### Exercise requirements
Only the lines holding "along" are wanted here; copy each from the listing.

=-=-=

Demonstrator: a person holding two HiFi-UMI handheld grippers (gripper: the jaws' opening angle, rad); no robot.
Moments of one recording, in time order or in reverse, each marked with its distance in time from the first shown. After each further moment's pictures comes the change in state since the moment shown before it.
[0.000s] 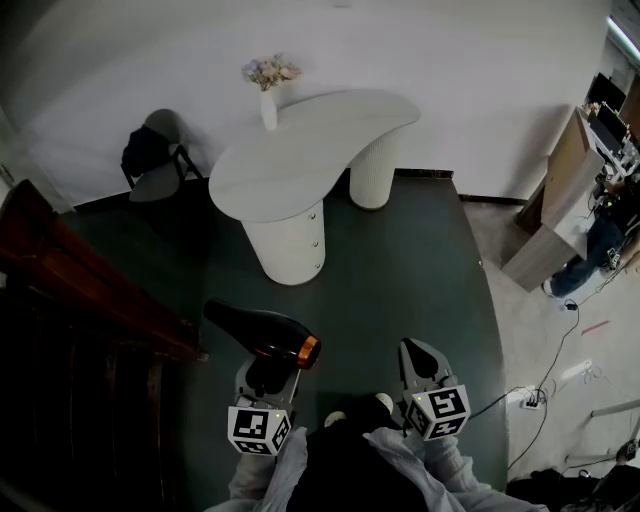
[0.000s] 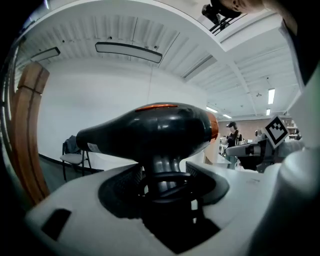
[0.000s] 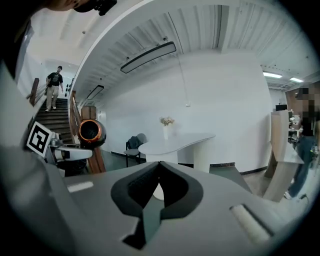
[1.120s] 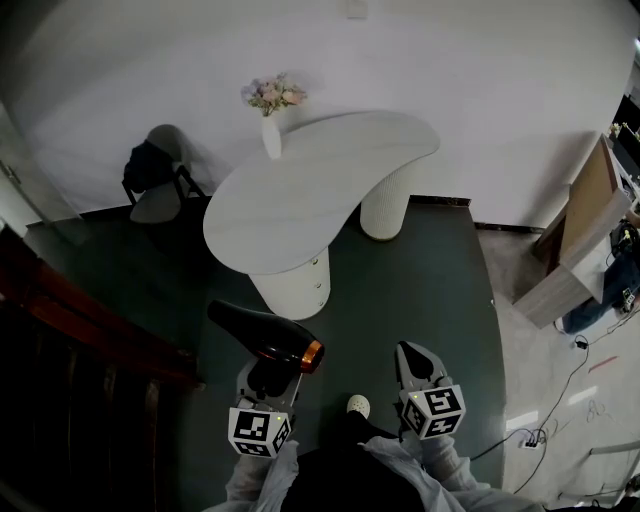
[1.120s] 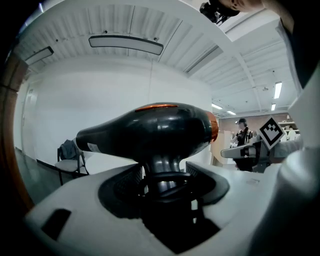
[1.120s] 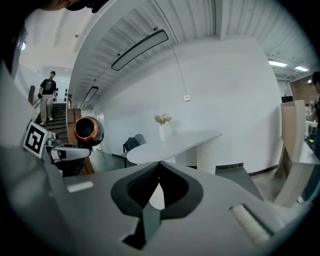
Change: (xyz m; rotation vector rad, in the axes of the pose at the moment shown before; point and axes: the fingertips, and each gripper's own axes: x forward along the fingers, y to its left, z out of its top) left arm 0.176 0.043 0.047 0.027 0.009 0.035; right arm 0.171 -0.103 0.045 0.041 0.027 0.054
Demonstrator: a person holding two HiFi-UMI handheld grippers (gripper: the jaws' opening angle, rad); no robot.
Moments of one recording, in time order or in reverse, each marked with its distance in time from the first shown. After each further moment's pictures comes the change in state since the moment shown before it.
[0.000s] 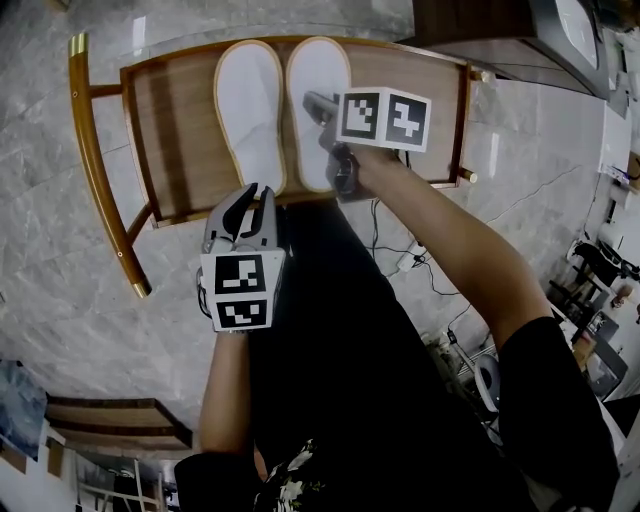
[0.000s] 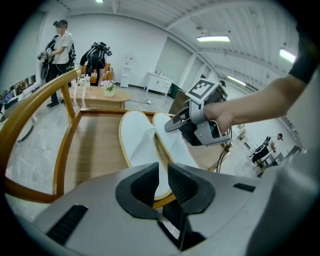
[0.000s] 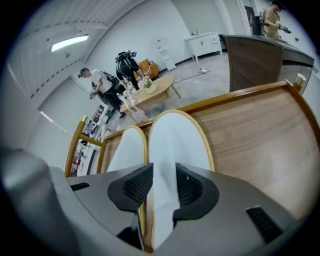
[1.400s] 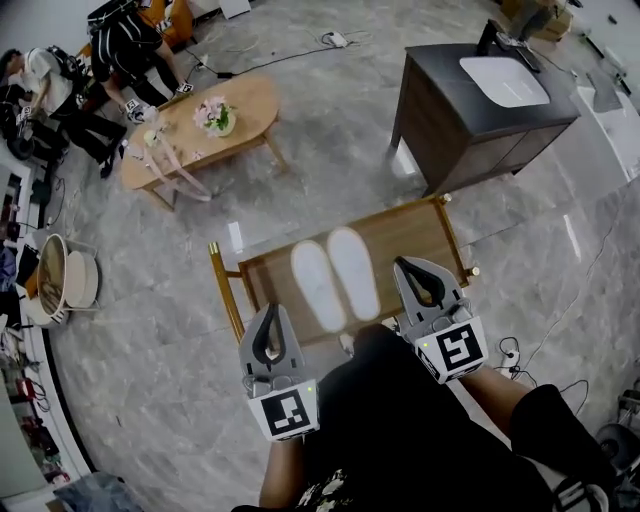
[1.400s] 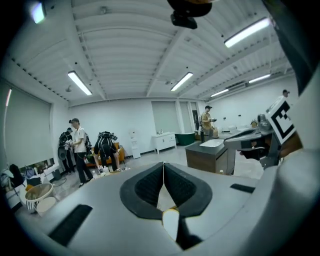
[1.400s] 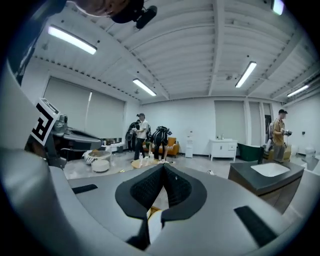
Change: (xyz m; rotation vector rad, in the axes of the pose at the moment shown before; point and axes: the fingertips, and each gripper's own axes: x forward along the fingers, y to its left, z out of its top) left arm -0.214 -0.041 0.218 0.409 -0.670 0.289; right arm -0.328 0.103 0.056 -0.631 -0.924 -0.034
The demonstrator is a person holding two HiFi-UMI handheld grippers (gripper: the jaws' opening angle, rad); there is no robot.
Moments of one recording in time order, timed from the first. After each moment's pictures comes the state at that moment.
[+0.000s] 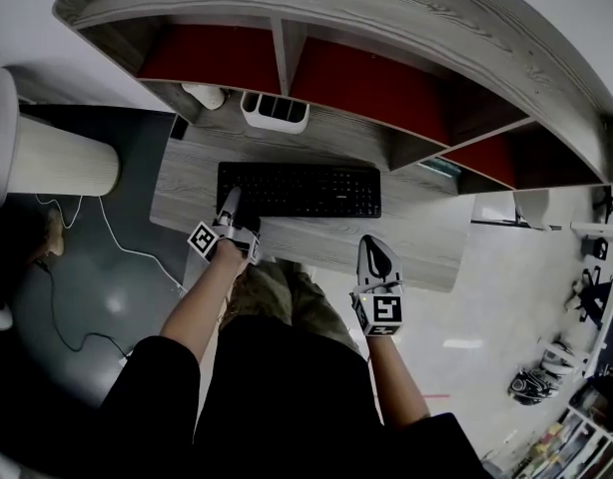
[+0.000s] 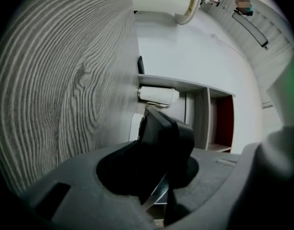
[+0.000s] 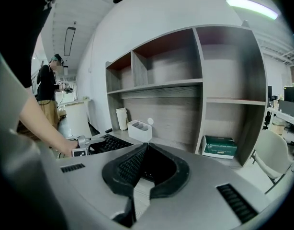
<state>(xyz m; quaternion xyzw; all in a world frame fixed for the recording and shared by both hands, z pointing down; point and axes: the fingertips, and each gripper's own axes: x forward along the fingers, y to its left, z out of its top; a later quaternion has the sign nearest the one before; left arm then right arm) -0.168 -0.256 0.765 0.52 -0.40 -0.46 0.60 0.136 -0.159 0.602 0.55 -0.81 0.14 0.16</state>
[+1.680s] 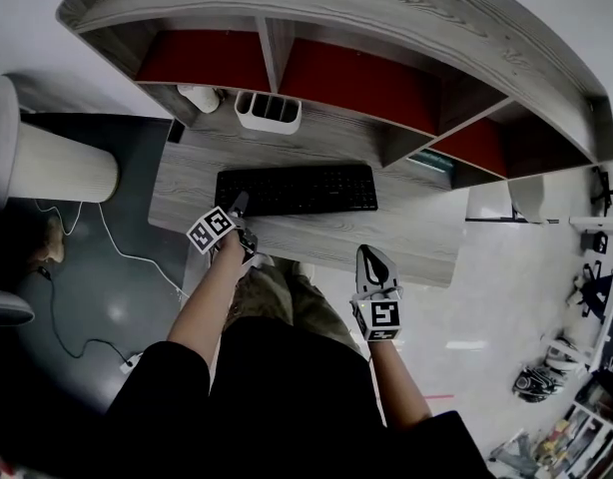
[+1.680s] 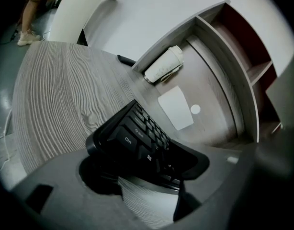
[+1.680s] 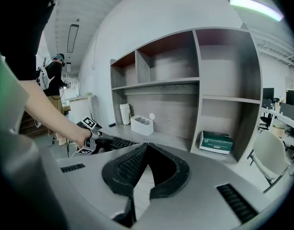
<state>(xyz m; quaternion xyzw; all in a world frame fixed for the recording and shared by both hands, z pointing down) -0.163 -0.236 0.803 0.58 -0.59 -0.05 0.56 0.148 -0.123 0.612 0.54 -0.81 0.14 0.18</state>
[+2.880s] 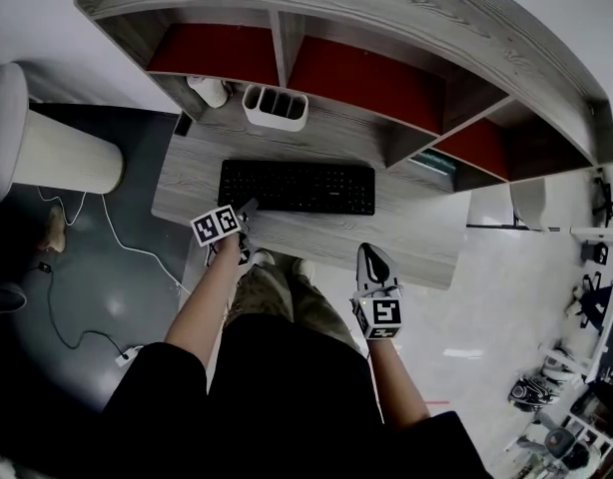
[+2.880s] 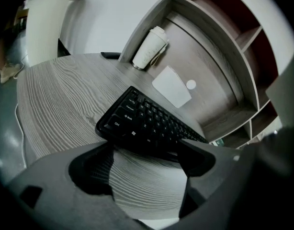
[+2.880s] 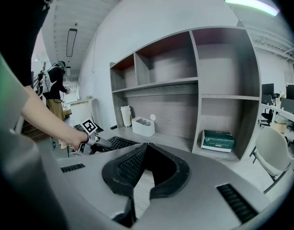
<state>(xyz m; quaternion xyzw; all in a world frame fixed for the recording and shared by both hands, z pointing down) -0.156 -0.207 0.806 0.63 -0.56 0.10 0.53 0.148 -0.119 0.610 0.54 -0.81 0.15 0.16</state>
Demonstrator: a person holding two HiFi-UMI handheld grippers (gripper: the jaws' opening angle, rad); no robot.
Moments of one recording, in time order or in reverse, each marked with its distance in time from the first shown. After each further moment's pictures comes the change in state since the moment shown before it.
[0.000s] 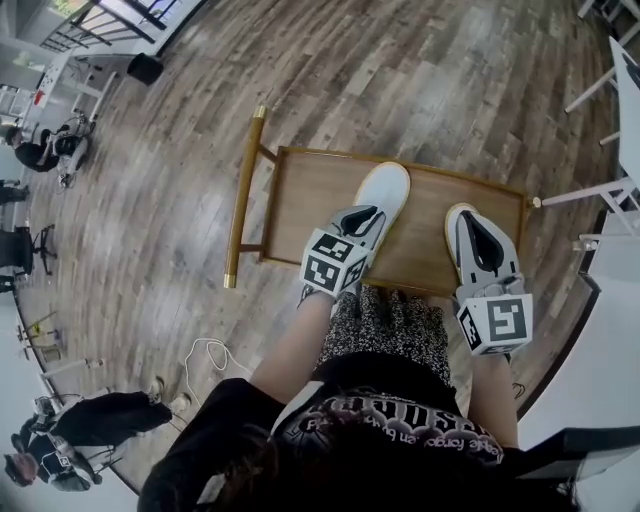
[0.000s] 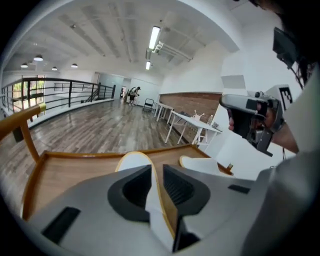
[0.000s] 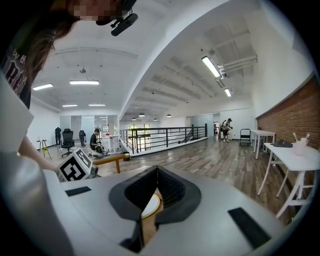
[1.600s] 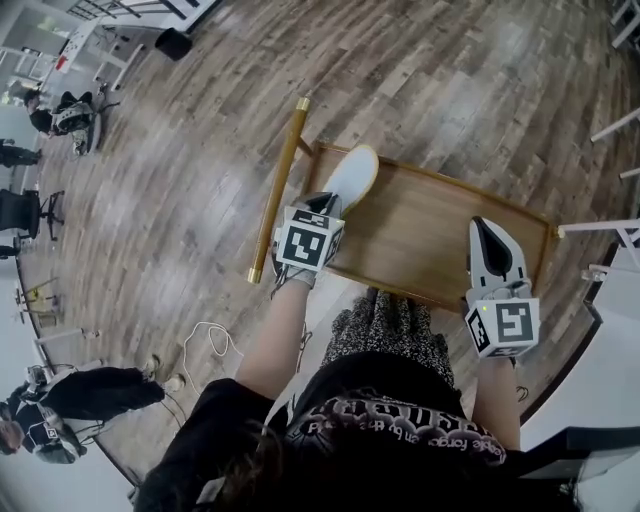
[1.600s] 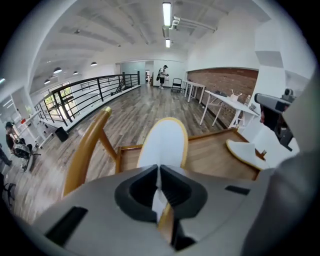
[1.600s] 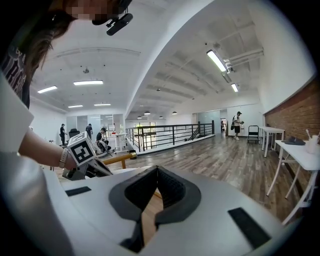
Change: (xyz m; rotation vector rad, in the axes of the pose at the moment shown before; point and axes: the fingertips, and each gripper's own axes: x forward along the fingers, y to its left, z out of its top) left arm -0.091 0.139 -0.016 -0.053 0.261 0.371; right arm 0.045 0.031 -0.001 0.002 0.027 0.076
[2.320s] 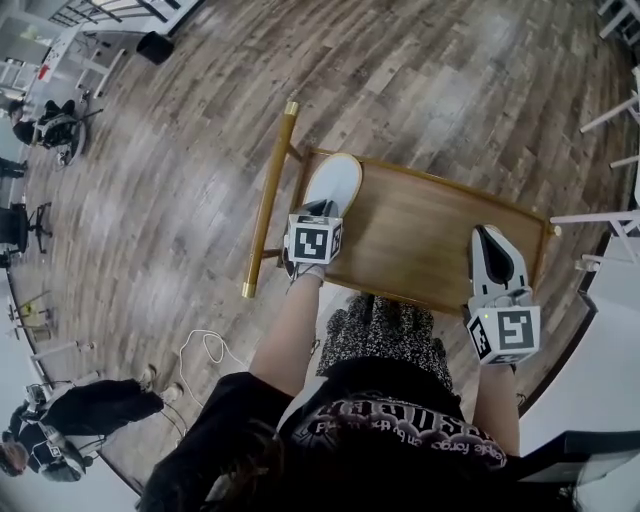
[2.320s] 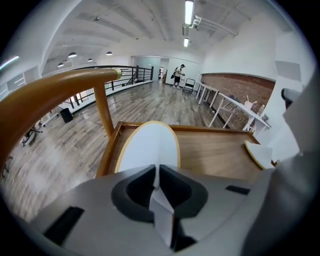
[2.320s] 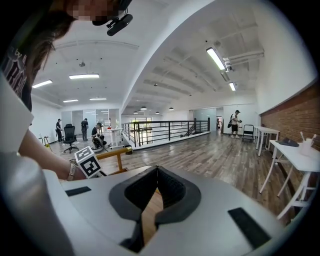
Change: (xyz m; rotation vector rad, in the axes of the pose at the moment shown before) left arm 0.068 0.021 -0.041 -0.180 0.023 0.032; right arm 0.000 -0.008 -0.013 -0.009 0.059 -0.051
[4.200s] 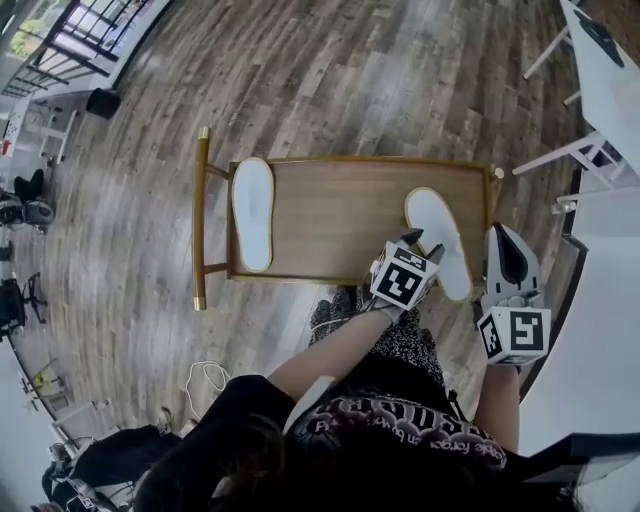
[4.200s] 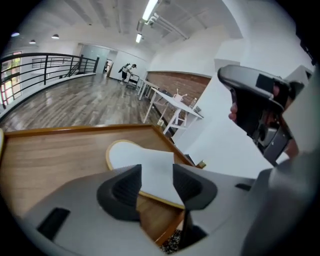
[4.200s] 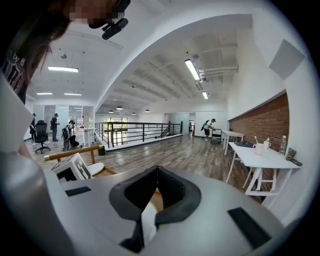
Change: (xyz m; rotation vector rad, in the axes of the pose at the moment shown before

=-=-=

### Answer box
Change: (xyz m; rotation vector rad, in the axes of the pose at the moment shown before; point and axes: the fingertips, and each gripper's own axes: x forward along the fingers, y to its left, z out of its top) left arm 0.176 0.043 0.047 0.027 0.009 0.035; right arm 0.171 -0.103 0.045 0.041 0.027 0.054
Change: (xyz m; rotation vector rad, in the axes of the pose at the moment shown before; point and axes: the fingertips, and each gripper's own axes: x forward along the fingers, y to its left, z out of its top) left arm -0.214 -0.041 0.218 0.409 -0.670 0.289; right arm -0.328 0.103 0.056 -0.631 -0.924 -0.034
<state>(xyz m; quaternion xyzw; all in a world frame fixed for the recording and shared by both hands, z pointing down; point and axes: the fingertips, and each gripper's own axes: x forward along the fingers, y to its left, z out of its top; a later quaternion has the sign nearest the one before; left arm then right arm) -0.168 -0.256 0.765 0.52 -0.40 -0.46 0.60 0.136 -0.159 0.602 0.55 -0.81 0.14 0.16</state>
Change: (xyz m; rotation vector rad, in the axes of the pose at the moment shown before; point and axes: the fingertips, and each gripper's own axes: x forward along the fingers, y to its left, z out of its top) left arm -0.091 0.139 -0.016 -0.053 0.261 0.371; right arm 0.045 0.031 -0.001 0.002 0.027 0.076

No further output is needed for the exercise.